Disco Elysium: A subversão das histórias de detetive nos games

Disco Elysium é um RPG de computador que surpreende por, não apenas inovar na contação de histórias que envolvem crimes, detetives e personagens misteriosos, mas também, por trazer nas suas mecânicas e regras de jogo uma forma única de subverter o gênero, tanto do game quanto da narrativa.

 

 

Revisão: Joana Tainá

Um detetive, um crime e uma cidade misteriosa: são esses alguns dos elementos que funcionam como os pilares de uma narrativa policial, chegando até mesmo a serem clichês, então a princípio a premissa inicial de Disco Elysium, o jogo de 2019 do estúdio eslavo ZA/UM, é tão batida quanto qualquer outra obra narrativa desse gênero. Entretanto, e talvez seja aí onde a mágica acontece, o game subverte todas as expectativas possíveis a respeito de gênero narrativo e de mecânicas de gameplay, trazendo então um detetive alcóolatra e drogado com amnésia, um crime tão nebuloso quanto os personagens que o cercam e uma cidade tão minunciosamente bem desenvolvida, que você chega a pensar: Disco Elysium talvez seja a mescla perfeita das narrativas literárias e das de RPG, um jogo que te prende a partir de sua subversão em todos os níveis possíveis.

 

Disco Elysium pode ser facilmente encontrado na plataforma de jogos online Steam, para computadores e apenas futuramente nos consoles. Ele se trata de um Role Playing Game, ou mais comumente chamado de RPG, onde o jogador encarna o personagem em suas decisões e escolha de atributos, que definem as características físicas, motoras e psicológicas. Nesse jogo, vivemos na pele tumultuosa e confusa de alguém que, a princípio, não sabemos quem é, ou o que faz da vida. A tela inicial é uma conversa sua com o seu… Cérebro Reptiliano Ancestral, que é respondido pelo seu Sistema Límbico… Todas essas referências a partes do sistema neurológico do ser humano são confusas no inicio, mas ao despertar e após um tempo de investigação, você descobre que é um detetive, um daqueles insuportavelmente irresponsáveis, e que existe um crime para ser solucionado há mais ou menos uma semana, mas tudo o que você fez foi beber e usar drogas. Foi O Porre de Todos Os Porres.

 

Não muito tempo depois você encontra o seu parceiro, o detetive Kim Kitsuragi, que ciente de todos os seus erros e vacilos absurdos, é meio cético em relação ao seu estado de sobriedade. Juntos, você e Kim se debruçam por Revachol, em um distrito chamado Martinaise, lugar assolado pelo histórico de guerras e disputas políticas. Além de ter que solucionar um crime, o game ainda te faz ter que lidar com os personagens de opiniões políticas bem estabelecidas (o que não significa dizer que sejam boas ou não), e com as besteiras feitas pelas noites de porre do detetive, tudo isso sob um véu fantástico. Aos poucos o game, apresentando diálogos pontuais sobre temas sociopolíticos, políticos e de referências a sistema neurológico do ser humano, vai saindo de uma narrativa policial comum e toma um destaque que se sustenta a partir das mecânicas que são citadas a seguir.

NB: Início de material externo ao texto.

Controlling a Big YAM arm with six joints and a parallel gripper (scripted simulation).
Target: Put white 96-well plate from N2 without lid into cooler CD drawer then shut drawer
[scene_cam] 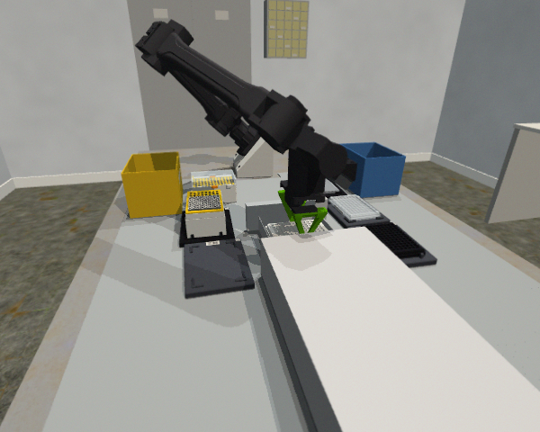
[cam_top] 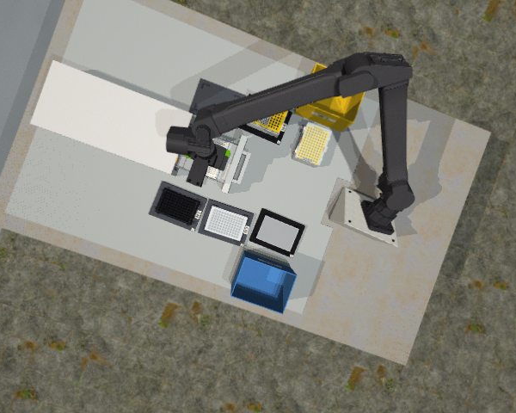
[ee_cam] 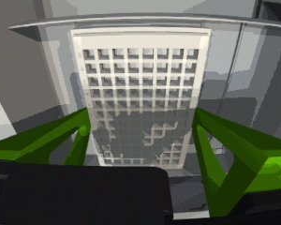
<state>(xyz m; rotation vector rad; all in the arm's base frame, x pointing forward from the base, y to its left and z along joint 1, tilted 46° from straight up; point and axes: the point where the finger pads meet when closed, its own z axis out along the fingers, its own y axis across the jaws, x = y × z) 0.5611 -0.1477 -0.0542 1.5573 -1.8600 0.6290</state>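
The white 96-well plate lies 10 mm below my hand. From my hand the other things lie so: cooler CD (170 mm ahead, 20 mm to the right, 10 mm below); then black plate (190 mm to the left, 70 mm ahead, 20 mm below); then cooler's drawer (40 mm ahead, 20 mm below, 10 mm to the right).
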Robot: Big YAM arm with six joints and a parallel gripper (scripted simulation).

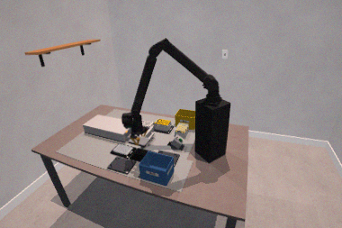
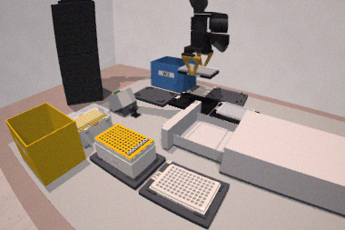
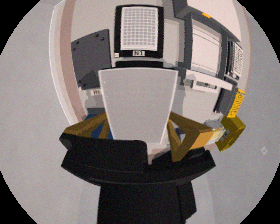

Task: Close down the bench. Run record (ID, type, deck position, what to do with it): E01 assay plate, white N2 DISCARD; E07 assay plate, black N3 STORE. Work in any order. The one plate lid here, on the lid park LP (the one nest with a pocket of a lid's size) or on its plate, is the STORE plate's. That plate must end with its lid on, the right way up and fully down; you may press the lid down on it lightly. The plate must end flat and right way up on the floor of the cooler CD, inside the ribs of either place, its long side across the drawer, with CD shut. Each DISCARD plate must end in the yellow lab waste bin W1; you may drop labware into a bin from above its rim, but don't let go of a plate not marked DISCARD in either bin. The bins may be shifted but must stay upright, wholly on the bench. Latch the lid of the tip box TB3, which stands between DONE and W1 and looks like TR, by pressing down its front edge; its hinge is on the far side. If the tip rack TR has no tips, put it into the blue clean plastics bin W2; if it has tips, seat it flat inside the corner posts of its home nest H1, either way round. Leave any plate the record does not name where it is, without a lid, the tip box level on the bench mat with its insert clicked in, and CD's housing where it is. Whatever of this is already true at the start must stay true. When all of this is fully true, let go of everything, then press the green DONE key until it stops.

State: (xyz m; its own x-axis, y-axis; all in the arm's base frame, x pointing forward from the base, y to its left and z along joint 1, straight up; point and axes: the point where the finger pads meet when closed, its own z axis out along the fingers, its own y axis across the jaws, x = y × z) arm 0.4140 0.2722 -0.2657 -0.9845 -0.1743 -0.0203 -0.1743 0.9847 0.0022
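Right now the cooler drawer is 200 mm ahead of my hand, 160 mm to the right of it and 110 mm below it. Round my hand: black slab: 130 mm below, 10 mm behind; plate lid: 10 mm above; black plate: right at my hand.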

Ao iniciarmos o jogo, somos apresentados a uma tela de escolha de arquétipos, onde como em um RPG qualquer, temos os tipos de habilidades e a quantidade de pontos que cada uma pode ter, de acordo com cada arquétipo, por exemplo, o “Pensador” tem muitos pontos de Inteligência, mas poucos de Físico, enquanto o “Sensível” tem muitos pontos em Psicológico e poucos de Inteligência, e, além disso, tem a opção do próprio jogador criar seu arquétipo, onde você redireciona seus pontos para qual atributo quiser.  Não surpreende tanto pois, de certa forma, o alicerce de um RPG é ter pontos para distribuir em atributos que constroem seu personagem, mas Disco Elysium vai além disso.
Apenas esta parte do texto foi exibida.